Where Do We Go From Here?
A2A is an emerging open standard, and the ecosystem around it is still developing. The demo showcases the core concepts effectively, but there’s naturally more depth to explore.
Dive Deeper into the Code: Now that you’ve seen it run, I encourage you to explore the A2A GitHub repository further. Check out:
- specification/json/a2a.json: The formal source of truth for the protocol structure.
- samples/python/common: The reusable Python client/server libraries and type definitions (using Pydantic).
- The specific agent adapters (e.g., samples/python/agents/langgraph/task_manager.py) to see how they bridge the framework logic to A2A.

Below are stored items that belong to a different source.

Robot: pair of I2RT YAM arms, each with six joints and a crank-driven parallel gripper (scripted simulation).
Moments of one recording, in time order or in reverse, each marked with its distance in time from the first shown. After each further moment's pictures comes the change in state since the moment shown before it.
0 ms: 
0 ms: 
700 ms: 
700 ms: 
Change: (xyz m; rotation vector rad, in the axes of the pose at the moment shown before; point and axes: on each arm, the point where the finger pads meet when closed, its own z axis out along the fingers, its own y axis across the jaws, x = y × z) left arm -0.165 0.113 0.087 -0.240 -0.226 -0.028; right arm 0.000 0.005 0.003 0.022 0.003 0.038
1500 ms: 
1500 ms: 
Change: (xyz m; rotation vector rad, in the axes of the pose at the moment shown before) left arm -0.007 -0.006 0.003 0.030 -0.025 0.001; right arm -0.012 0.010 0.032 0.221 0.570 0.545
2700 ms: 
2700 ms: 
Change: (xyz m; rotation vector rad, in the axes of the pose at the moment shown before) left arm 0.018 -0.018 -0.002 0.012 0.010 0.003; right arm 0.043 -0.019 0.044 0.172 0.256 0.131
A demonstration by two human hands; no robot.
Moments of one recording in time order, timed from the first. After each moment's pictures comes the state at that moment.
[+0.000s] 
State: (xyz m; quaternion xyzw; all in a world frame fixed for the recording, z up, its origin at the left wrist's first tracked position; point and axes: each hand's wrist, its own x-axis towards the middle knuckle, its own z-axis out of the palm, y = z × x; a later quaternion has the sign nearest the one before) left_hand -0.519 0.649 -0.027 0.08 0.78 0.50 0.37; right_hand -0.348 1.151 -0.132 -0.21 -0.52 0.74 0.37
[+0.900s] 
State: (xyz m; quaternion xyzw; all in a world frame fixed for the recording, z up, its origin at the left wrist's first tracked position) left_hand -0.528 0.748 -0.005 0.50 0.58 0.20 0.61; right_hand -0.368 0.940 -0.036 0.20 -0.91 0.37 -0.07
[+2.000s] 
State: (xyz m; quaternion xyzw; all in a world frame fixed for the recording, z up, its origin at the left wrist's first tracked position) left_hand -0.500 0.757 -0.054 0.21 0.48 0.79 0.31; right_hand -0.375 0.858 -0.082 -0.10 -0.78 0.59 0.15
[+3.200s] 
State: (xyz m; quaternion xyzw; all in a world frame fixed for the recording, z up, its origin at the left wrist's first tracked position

Experiment More: Try modifying the agents or the host logic. Can you add another agent? Can you create a more complex workflow in the host agent?
Consider Your Projects: Think about where a standard like A2A could simplify communication between different AI components you’re building or planning to build.
Engage with the Community: The project has GitHub Discussions and Issues for feedback and questions.
While A2A isn’t a silver bullet for all multi-agent challenges, it represents a significant step towards a more open and interoperable ecosystem. By providing a common language, it allows us, as developers, to focus more on building intelligent, specialized agents and less on the plumbing needed to connect them. The journey is just beginning, but this hands-on demo shows the foundation is solid and the potential is definitely exciting.